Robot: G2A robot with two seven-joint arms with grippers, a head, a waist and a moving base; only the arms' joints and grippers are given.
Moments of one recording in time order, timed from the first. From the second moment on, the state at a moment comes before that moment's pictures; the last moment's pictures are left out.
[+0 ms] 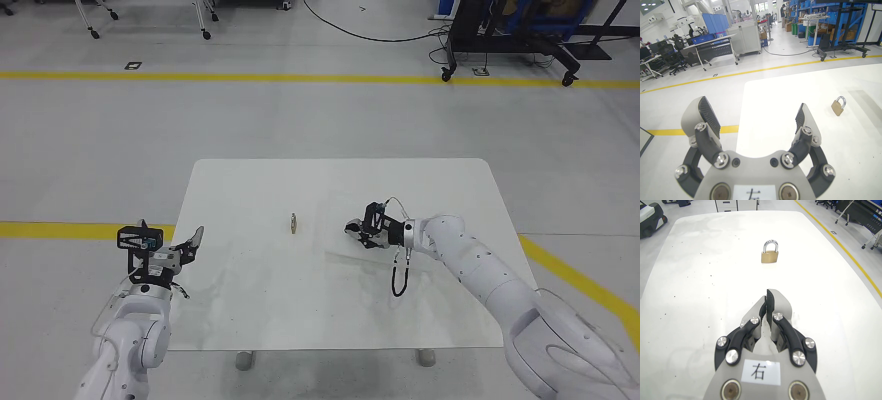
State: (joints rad) left arm 1.73 -1.15 -1.60 -1.80 1.33 0.00 0.00; right arm -0.71 -1.24 0.60 -0.59 -1.46 -0.86 -0.55
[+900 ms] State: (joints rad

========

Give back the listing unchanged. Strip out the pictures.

ANSWER BOX:
Robot: G2A robot with two seven-joint arms with grippers, a head, a waist and a moving base; only the arms' joints and grippers are given.
Moments of one recording in time order, timed from the first. From the second moment on, the state at a moment comes before that moment's pictures; the last moment's pictures are left out.
[+0 ms] 
State: (joints rad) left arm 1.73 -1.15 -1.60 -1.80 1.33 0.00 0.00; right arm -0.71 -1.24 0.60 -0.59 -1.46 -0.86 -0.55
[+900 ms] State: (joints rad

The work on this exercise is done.